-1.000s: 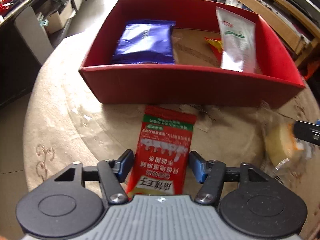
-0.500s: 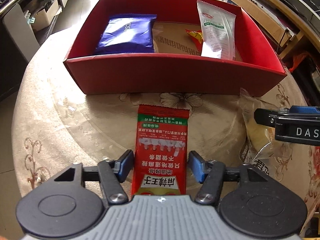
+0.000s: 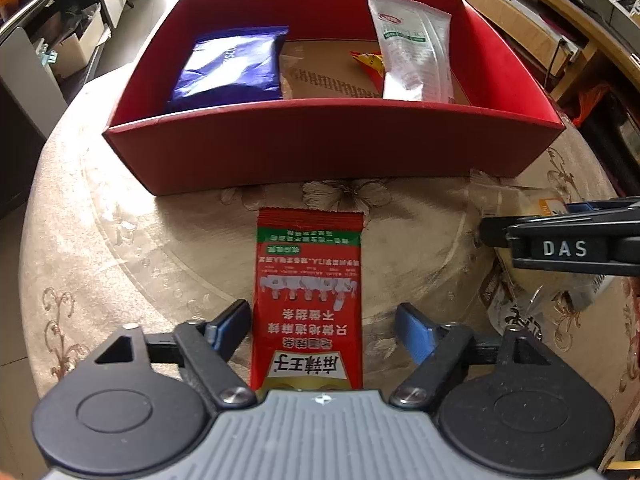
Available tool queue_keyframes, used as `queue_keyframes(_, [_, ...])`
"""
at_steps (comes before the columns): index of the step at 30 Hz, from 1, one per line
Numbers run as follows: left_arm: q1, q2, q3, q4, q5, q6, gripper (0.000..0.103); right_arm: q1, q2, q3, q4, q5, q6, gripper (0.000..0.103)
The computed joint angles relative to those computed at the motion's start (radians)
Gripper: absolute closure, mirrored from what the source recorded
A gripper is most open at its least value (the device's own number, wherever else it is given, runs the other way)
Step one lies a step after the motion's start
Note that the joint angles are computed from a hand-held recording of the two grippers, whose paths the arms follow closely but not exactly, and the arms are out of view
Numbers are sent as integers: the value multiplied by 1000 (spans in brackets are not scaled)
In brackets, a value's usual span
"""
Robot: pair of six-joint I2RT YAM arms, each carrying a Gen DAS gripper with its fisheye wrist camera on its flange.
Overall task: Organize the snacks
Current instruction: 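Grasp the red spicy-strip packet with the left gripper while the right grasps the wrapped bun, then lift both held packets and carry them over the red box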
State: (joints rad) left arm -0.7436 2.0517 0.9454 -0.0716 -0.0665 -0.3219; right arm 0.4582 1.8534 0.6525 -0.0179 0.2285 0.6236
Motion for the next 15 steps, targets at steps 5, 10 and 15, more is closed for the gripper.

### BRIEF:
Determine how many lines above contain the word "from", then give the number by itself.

### TASK RESPONSE:
3